Elephantsparade · 29/09/2021 20:50

My husband is 6ft 3 and broad/strong. He used to find that men would start on him unprovoked as a sort of macho thing in club/pub environments when they were drunk. He has been beaten. (He is very gentle) but again he views it as a specific risk in a particular environment.. But he has never been scared of being alone in an office with a new colleague out of hours.
Its different types of risks and consequence.

DillonPanthersTexas · 29/09/2021 20:53

My husband is 6ft 3 and broad/strong. He used to find that men would start on him unprovoked as a sort of macho thing in club/pub environments when they were drunk

Sounds very familiar.

LobsterNapkin · 29/09/2021 22:06

@EmbarrassingAdmissions

we are less likely to be attacked when on our own than a young male teen.

Surely, though, the main factor is actually the statistical risk of attack, which is much lower for women.

This might be true for attacks by strangers and outdoors. There are probably some threads about how the assault numbers even out or shift if domestic and intimate partner violence are included as 'attacks.' However, my recollection is not sharp enough for a decent advanced search to find them.

This is the thing though - here we are talking about being afraid to go to a caravan alone, or to go jogging, or being afraid in a parking lot. Whether of just a mugging or some kind of sexual assault.

That kind of attack is pretty unusual. In most places, it's not really something that it makes a lot of sense to worry much about. I'm not suggesting people won't, lots of people do have hears of things that are unlikely. But these are not usually high risk activities, including for women.

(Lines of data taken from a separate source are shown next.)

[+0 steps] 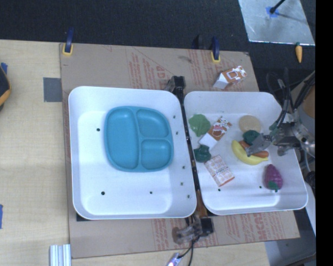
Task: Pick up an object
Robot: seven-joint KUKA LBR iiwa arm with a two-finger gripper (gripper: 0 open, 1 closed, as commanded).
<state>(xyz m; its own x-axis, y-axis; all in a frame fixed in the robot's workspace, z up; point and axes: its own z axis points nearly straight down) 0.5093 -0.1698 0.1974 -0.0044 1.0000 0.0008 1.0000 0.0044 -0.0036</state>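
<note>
The right bin (288, 201) holds several small items. A yellow banana (245, 154) lies near the middle right, with a dark green piece (250, 135) just above it and a tan round piece (248, 122) further back. My gripper (258, 144) hangs low over the banana's right end, reaching in from the right edge of the bin. A purple fruit with a green tip (272, 177) lies in front of the gripper. Nothing can be seen held in the gripper.
The right bin's left half holds a green leafy piece (198, 124), a red and white carton (219, 128), a white block (207, 141), a dark green lump (202, 154) and a flat packet (218, 170). A blue divided plate (139, 138) lies in the left bin (89, 198). A small carton (230, 77) sits behind the bins.
</note>
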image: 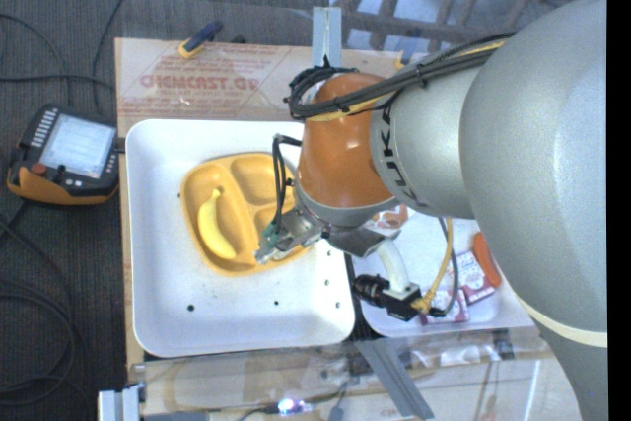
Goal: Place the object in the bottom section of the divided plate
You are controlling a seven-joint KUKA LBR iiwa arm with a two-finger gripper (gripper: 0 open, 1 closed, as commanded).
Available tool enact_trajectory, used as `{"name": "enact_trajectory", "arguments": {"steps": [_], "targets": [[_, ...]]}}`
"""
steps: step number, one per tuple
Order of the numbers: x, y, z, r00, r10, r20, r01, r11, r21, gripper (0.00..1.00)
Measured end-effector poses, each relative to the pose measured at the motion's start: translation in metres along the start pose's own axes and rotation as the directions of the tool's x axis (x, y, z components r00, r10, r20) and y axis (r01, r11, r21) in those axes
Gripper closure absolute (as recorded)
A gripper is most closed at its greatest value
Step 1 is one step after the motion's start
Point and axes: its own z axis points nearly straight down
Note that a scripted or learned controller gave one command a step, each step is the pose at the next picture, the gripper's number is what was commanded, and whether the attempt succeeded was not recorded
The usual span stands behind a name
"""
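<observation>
A yellow divided plate (237, 256) lies in the left white bin (158, 311), towards its middle. A yellow banana (209, 218) rests in the plate's large left section. My gripper (273, 242) hangs over the plate's lower right edge, under the orange wrist band (340, 153). A small greenish bit shows at its tip, and I cannot make out what that bit is. The arm hides the plate's right section.
The grey arm covers most of the right bin (493, 315), where red and white packets (478, 273) show at the edge. A teach pendant (64, 155) lies on the floor at the left. A blue and yellow clamp (200, 36) sits on the board behind the bins.
</observation>
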Motion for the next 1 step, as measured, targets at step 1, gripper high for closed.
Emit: {"name": "enact_trajectory", "arguments": {"steps": [1], "targets": [[-0.0037,0.0668,-0.1435,1.000,0.005,0.007,-0.005,1.000,-0.005,1.00]]}}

Lots of women aren't scared of them and it's not that they are naive - it's perfectly reasonable to not consider these things big risks.

Worldgonecrazy · 30/09/2021 08:41

Isn’t the whole thing that none of these behaviours are actually big risk.

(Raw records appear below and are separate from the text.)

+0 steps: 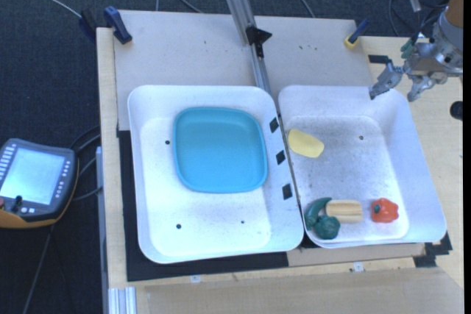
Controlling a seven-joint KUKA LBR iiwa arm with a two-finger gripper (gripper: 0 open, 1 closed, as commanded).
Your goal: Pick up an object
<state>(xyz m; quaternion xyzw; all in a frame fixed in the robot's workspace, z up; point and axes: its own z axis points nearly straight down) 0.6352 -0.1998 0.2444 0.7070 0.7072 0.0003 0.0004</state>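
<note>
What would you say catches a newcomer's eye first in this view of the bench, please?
Probably the blue plate, lying flat in the left bin. Next come the bright items in the right bin: a yellow piece near its left wall, and a green item, a tan block and a red pepper along its near edge. The gripper hangs open over that bin's far right corner.

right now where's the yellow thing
The yellow object lies in the right bin, by its left wall, apart from the green, tan and red items along the near edge.

One fixed camera looks down aslant on both bins (pixel 147 232).
</note>
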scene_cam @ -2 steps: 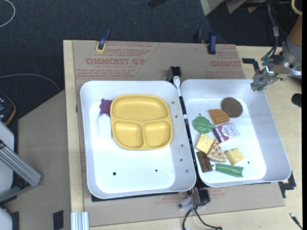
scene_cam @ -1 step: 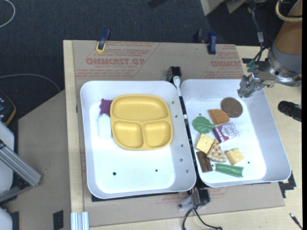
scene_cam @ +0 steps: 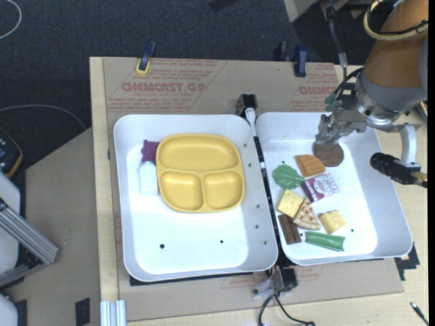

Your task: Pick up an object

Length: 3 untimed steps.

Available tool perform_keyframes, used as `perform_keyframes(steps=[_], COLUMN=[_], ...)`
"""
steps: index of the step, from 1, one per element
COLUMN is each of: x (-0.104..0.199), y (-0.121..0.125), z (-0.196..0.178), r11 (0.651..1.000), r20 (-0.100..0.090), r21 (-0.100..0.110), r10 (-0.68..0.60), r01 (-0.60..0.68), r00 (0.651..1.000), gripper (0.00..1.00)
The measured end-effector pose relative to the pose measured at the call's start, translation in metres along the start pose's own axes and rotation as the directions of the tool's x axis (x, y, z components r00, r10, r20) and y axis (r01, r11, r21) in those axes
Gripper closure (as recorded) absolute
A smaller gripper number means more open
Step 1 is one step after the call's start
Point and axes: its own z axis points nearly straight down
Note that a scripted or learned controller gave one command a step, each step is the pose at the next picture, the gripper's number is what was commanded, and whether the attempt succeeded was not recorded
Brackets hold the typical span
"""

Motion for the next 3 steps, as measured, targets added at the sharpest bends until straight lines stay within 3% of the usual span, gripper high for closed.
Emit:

But women have the fear drummed into them daily, together with the knowledge that if anything did happen (a) there is not a lot a woman can do to defend herself against a man due to physical differences in strength, and (b) society and the police would view it as the woman’s fault for putting herself in that (entirety reasonable) position.

Men do not have the same message given to them. My partner was very surprised that the female members of the family have to modify our behaviours all the time, watching drinks when we are out, low level sexual assaults as we move through crowds, sitting behind taxi drivers rather than the front seat, etc😏

On a rational level I know I am safe running alone at night, on a visceral level I do mot have that same comfort, due to the constant societal messaging that lone woman = woman at risk.

Mumoblue · 30/09/2021 08:47

No, I don’t think most men get it. And while the risk of actually being attacked are low, there are lots of ways men terrorise women and get away with it.

I stopped going to my local gym because there is a man who follows women home from the gym. He followed my friend’s sister home, and I’m fairly sure I was followed for part of my journey too. And then it just didn’t feel safe any more to walk back from the gym.

I think men aren’t aware of the things women consider and do to keep themselves safe. Also when men are attacked people don’t tend to blame them for walking at night or wearing the wrong thing, whereas generally if you’re female and not a “perfect” victim, you’ll be blamed straight away.

deydododatdodontdeydo · 30/09/2021 09:05

Ok, but ‘attack’ is a very non-specific term (I assume we’re talking about fatal attacks?)

Why would you assume fatal attacks, thereby ruling out almost all attacks?

I think men aren’t aware of the things women consider and do to keep themselves safe.

From the replies in this thread, it seems like women aren't aware of the things men consider either.

CinnamonMagic · 30/09/2021 09:20

I appreciate that help might be farther away in a quiet caravan park, but there's also fewer potential perpetrators if it is quiet.

I tend to feel safe when I'm out on my own in the countryside or woods doing wildlife photography or exercising, but would feel apprehensive about going out in a city. But plenty of people feel the opposite.

Just because some people aren't anxious about this stuff doesn't mean that you are daft for feeling it or that safety work doesn't exist.